Thursday October 22, 2020


By Diana Simmonds
September 27 2019

THE WHARF REVUE: UNR-DACT-D, Sydney Theatre Company at the Roslyn Packer Theatre, 26 September-26 October 2019. Photography by Brett Boardman: above - Lena Cruz; below - Helen Dallimore; below again - Simon Burke and Drew Forsythe

Sydney Theatre Company’s venerable cash cow The Wharf Revue is a sure marker of the approaching end of the year. It’s around this time that most need a bit of a gee-up, especially these days. When art has given up imitating life and vice versa, and satire is almost impossible because reality is utterly unbelievable, the only thing to look forward to is “the Revue”.

And it doesn’t disappoint, despite the on-stage absence of ubermenschs, Jonathan Biggins and Phil Scott. Unr-dact-d is theatre-cabaret-revue at the sharp end of excellence. Created by the original team of Biggins, Drew Forsythe and Scott, the music and lyrics are more often than not as fine, funny and acerbic as anything by Tom Lehrer, Peter Cook and Dudley Moore or Gilbert & Sullivan.

As befits a state theatre company institution that’s routinely the fastest ticket sale each year, the creative resources are glossier than ever. Home base is the Ros Packer auditorium and its cavernous stage is smartly contained and tricked out with a Puttin’ on the Ritz-style set (Charles Davis), stylishly lit (Matt Cox), and backed by a big screen for the integral video segments (Ben Lightowlers). All this, together with dozens of costume and wig changes, brings the Revue perilously close to sumptuous, yet always undercut by the clear-eyed, unsentimental, laugh machine vision of its creators.

Opening with Lena Cruz in top hat, white tie and tails and “The Diversity Tango”, this show is very 2019 – with Australia at its most openly racist since “We will decide who comes to this country and the circumstances in which they come”. (Almost 20 years ago, btw.)


Cruz also hits the high spots as Kim Jong Un, wondering why the f**k she’s speaking in broken English to two trembling North Korean generals who are obviously Caucasian, because she’s from the Philippines anyway and ... well, you have to see it. It’s very clever. Also shockingly smart is the show’s take on secular goddess Aung San Suu Kyi. You have to see that too.

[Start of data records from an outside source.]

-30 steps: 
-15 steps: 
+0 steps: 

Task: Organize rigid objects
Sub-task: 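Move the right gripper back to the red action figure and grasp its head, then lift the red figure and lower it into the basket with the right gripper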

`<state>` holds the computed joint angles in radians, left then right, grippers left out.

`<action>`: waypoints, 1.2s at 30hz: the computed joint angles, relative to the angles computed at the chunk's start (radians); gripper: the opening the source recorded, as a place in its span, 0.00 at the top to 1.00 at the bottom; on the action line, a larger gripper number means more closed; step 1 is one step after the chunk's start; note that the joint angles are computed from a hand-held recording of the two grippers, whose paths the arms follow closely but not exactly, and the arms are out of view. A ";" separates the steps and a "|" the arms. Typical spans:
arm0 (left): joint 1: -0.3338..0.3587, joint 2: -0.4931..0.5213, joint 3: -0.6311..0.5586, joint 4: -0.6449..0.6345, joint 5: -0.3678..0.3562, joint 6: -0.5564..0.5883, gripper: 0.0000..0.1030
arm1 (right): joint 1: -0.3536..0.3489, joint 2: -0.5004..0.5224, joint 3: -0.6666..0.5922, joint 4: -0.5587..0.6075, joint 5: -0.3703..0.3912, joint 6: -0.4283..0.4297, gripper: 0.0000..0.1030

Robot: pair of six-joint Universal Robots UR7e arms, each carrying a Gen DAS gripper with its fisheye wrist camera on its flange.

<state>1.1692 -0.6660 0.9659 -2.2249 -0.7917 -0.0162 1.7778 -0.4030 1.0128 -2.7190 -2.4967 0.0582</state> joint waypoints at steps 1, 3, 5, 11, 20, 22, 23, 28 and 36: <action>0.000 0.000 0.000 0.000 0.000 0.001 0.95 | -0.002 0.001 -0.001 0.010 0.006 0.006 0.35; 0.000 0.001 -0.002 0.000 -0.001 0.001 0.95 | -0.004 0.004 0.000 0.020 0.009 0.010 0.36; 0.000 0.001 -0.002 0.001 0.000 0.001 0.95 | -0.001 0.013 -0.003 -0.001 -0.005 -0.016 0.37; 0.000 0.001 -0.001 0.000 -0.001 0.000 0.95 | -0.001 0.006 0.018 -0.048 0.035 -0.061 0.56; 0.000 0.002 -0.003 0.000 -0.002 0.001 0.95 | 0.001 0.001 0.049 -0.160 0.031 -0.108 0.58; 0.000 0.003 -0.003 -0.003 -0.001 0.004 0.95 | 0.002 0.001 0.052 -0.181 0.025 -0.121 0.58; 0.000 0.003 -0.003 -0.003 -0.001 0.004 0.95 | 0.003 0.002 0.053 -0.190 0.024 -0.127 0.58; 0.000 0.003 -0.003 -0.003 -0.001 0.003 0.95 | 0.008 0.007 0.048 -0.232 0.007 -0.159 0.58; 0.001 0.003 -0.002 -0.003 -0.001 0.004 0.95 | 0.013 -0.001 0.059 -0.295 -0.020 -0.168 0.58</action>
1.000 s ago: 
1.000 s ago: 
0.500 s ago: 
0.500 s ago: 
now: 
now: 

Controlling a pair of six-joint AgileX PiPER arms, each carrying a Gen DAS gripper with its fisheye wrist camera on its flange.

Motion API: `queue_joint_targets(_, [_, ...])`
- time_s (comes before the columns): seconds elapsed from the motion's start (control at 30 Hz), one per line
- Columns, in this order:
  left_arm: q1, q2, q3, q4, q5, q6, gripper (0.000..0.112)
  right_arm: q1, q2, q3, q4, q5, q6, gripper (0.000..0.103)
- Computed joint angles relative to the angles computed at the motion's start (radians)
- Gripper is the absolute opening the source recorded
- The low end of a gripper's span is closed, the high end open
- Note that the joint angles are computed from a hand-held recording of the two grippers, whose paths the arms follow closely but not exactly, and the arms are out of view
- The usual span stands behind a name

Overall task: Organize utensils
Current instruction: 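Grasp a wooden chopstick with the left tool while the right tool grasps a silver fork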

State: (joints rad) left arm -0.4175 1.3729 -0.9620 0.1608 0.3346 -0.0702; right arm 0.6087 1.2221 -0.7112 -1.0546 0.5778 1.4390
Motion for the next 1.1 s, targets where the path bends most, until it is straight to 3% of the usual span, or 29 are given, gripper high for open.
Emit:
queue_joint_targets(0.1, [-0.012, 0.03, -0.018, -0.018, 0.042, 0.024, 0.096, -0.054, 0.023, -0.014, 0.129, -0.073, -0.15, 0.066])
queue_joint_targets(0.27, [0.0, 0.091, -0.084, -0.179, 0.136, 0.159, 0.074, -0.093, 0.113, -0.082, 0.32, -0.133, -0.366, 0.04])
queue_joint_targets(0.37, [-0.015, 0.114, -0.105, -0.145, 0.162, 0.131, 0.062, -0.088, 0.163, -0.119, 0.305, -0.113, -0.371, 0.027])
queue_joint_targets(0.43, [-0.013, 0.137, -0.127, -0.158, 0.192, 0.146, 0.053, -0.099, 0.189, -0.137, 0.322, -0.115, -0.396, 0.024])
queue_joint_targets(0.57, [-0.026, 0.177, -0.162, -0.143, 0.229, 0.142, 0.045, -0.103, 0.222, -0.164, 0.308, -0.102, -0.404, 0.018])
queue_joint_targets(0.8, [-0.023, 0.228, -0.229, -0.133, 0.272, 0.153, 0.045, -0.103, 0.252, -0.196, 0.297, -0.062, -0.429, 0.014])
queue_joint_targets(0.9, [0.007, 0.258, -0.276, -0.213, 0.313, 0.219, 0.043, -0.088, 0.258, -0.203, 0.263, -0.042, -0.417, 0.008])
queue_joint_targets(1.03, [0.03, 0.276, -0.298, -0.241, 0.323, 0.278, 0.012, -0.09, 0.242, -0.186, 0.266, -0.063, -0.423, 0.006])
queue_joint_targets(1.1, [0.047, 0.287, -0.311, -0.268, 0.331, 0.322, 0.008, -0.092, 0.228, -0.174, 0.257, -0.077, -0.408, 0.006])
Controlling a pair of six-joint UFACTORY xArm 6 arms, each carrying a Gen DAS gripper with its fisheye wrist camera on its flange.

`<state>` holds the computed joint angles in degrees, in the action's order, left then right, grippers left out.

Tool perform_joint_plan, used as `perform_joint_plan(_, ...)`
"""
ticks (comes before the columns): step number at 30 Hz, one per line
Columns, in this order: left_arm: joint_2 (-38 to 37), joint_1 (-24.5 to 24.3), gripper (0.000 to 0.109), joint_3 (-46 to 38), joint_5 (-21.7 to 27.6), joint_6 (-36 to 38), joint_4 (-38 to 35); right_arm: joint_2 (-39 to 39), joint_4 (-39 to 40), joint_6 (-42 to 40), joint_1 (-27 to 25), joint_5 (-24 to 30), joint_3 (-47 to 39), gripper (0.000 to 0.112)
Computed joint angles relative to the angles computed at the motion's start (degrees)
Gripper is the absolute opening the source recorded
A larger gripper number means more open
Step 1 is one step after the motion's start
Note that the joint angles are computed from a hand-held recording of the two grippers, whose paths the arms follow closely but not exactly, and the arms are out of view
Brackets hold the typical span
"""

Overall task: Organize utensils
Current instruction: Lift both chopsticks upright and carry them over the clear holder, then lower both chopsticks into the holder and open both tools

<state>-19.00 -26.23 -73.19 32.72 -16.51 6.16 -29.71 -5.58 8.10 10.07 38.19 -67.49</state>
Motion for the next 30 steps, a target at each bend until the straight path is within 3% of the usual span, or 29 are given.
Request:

With two women in this year’s show, the Revue is as close to parity as it’s ever likely to get, being a boys’ creation and all that. Helen Dallimore is the other female – unless being fashionably gender-blind means Drew Forsythe’s cruelly accurate Pauline Hanson is included – and Dallimore displays eye-popping versatility and hitherto hidden wickedness as Donald Trump and also as a range of media mavens in a segment of the ABC’s 7.30. In it, with the close collaboration of herself on split screens, she is simultaneously Leigh Sales, Ita Buttrose, Janet Albrechtsen, Bronwyn Bishop and an uncanny Laura Tingle.

Dallimore and Cruz are also wildly on point as Jacqui Lambie and Penny Wong doing in a sauna what the blokes do in the men’s dunny. (Don’t be grubby: men go to the dunny for bilateral talks of the peak bodies, and to get away from Jacquie Lambie and Penny Wong.) 

With Andrew Warboys dazzling on piano and occasionally helping out on stage, the other star among stars is Australia’s Simon Burke. He is remarkable – and remarkably silly – as Alan Jones, Tony Abbott, George Pell, Boris Johnson and Scott Morrison. Burke has splendid scripts to work with but his lack of vanity and ability to capture the horrible-hilarious essence of these men is breathtaking.


The set-pieces are also keenly wrought: an all-cast take from Hamilton skewers Donald Trump as never before, while Cabaret is taken back to its dark roots by Burke and Forsythe: shiver and laugh but don’t look away. Forsythe also delivers a gentle, ironic version of “Thanks For The Memory,” as Bob Hawke from inside the Pearly Gates. It’s one of the rare but fitting tender moments that make the Revue shows so much more than mere laff-fests. 

If you hang out each year for the Wharf Revue, you don’t need more encouragement. If you’ve yet to experience the unique creative team and on-stage stars of this 19-year-old phenomenon: what are you waiting for? Recommended without reservation.